Conversely, if you need:
- Complex protocol state machines: BGP, OSPF with thousands of neighbors and routes
- Frequent updates: New features, bug fixes, protocol extensions
- Integration with standard ecosystems: Linux, containers, cloud orchestration
You need a CPU. ASICs can't provide this flexibility, and FPGAs are too expensive to program (FPGA development requires hardware design expertise, not just software skills).
This is why network equipment has evolved into heterogeneous systems: ASICs for the fast path (packet forwarding), CPUs for the control plane (protocols, management), FPGAs for specialized middle ground (custom acceleration), and multiple memory types (SRAM for speed, DRAM for capacity, TCAM for parallel search).
It's not redundancy, poor design, or vendor profit maximization (okay, maybe a little of that). It's the inevitable result of physics (electron mobility, capacitance, power density), economics (NRE amortization, silicon cost, development expertise), and the relentless demands of moving packets at wire speed while also running BGP.
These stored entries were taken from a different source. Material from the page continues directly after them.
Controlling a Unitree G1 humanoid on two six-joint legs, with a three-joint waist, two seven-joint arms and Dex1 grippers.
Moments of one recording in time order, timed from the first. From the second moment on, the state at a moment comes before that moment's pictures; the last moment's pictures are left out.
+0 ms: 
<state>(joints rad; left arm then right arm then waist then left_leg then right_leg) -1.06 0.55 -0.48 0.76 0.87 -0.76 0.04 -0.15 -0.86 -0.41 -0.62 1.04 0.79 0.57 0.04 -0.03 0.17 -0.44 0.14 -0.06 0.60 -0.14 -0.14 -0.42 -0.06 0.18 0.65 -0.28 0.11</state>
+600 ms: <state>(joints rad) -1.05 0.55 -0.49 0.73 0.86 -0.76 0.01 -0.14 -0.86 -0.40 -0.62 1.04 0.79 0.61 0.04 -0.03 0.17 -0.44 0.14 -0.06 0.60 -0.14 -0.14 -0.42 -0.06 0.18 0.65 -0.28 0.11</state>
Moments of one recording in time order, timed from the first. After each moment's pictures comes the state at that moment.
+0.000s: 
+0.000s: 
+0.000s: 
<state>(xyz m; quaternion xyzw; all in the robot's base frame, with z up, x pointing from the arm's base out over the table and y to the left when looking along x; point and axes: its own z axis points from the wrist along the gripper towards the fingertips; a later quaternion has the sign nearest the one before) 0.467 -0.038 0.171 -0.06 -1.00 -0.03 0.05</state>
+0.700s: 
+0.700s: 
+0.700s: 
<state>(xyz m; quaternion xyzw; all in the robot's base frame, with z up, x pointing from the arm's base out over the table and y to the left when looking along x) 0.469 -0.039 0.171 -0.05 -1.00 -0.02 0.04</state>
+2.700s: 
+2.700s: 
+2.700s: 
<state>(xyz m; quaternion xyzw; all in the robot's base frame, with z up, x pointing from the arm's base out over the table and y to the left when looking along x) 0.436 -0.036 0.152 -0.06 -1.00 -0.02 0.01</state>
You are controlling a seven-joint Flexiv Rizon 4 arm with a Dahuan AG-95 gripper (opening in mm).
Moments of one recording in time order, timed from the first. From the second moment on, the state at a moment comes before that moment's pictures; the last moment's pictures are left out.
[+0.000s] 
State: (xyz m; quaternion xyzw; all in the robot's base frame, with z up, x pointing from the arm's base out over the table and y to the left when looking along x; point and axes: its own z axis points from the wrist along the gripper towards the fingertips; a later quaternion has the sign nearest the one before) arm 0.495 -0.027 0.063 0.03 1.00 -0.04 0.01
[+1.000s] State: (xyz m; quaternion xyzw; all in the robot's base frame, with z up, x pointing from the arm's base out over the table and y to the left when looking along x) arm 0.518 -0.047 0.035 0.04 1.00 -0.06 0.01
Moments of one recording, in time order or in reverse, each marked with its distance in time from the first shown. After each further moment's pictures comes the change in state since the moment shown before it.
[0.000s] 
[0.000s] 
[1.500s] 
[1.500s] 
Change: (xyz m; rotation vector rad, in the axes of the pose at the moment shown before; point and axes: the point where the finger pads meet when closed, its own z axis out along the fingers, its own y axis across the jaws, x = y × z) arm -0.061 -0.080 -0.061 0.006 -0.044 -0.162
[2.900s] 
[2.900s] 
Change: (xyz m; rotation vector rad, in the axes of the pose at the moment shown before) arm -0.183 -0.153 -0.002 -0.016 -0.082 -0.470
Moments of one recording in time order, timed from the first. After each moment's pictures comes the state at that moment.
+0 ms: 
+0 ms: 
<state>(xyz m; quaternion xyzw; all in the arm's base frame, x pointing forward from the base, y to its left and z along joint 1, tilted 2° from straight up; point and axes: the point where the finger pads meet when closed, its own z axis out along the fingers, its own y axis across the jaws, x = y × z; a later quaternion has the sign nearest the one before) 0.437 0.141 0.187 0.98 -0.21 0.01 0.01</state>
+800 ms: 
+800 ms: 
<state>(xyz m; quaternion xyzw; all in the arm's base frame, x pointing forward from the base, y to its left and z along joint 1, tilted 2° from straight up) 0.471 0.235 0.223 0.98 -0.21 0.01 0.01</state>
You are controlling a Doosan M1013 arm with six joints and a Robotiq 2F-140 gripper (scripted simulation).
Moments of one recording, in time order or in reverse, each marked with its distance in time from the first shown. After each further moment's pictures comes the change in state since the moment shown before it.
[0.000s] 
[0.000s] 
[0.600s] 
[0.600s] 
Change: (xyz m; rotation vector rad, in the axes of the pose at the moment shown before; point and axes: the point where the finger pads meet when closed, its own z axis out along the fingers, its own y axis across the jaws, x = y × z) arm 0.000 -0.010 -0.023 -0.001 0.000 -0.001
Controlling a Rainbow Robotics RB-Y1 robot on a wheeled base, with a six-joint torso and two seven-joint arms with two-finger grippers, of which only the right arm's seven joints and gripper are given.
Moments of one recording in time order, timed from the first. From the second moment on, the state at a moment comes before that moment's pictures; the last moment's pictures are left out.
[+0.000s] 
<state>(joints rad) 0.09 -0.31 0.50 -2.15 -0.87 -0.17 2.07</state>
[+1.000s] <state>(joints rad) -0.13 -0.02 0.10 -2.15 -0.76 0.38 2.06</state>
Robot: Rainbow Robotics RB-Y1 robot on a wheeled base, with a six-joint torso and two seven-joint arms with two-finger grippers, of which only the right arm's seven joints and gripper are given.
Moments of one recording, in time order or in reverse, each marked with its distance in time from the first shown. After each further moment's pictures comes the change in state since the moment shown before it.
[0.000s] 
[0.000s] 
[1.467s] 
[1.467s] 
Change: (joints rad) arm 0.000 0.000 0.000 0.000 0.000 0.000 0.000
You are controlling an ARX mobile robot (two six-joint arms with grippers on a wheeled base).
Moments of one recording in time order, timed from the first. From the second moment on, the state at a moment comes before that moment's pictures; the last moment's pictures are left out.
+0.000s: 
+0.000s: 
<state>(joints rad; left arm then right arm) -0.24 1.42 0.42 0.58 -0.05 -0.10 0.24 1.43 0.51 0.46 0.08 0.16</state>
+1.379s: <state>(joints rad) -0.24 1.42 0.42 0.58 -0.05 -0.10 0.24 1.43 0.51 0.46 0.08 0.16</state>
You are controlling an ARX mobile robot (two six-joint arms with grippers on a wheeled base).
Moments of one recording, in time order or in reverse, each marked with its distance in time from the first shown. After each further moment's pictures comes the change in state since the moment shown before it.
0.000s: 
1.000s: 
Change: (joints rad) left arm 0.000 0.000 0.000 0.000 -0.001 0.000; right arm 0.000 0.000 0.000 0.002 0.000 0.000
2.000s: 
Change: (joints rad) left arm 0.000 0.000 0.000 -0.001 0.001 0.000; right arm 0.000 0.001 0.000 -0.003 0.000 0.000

The next time you complain about network equipment costs (and you will, because a 100G router costs more than most cars), remember: inside that chassis is an orchestra of specialized silicon, each type doing what only it can do, because the universe gave us an iron triangle of performance, flexibility, and cost. You get to choose two, and network hardware chooses all three by using three different types of chips.
And that's why your packets need a CPU, an ASIC, and maybe an FPGA to get anywhere. Physics is a harsh mistress, but at least she's consistent.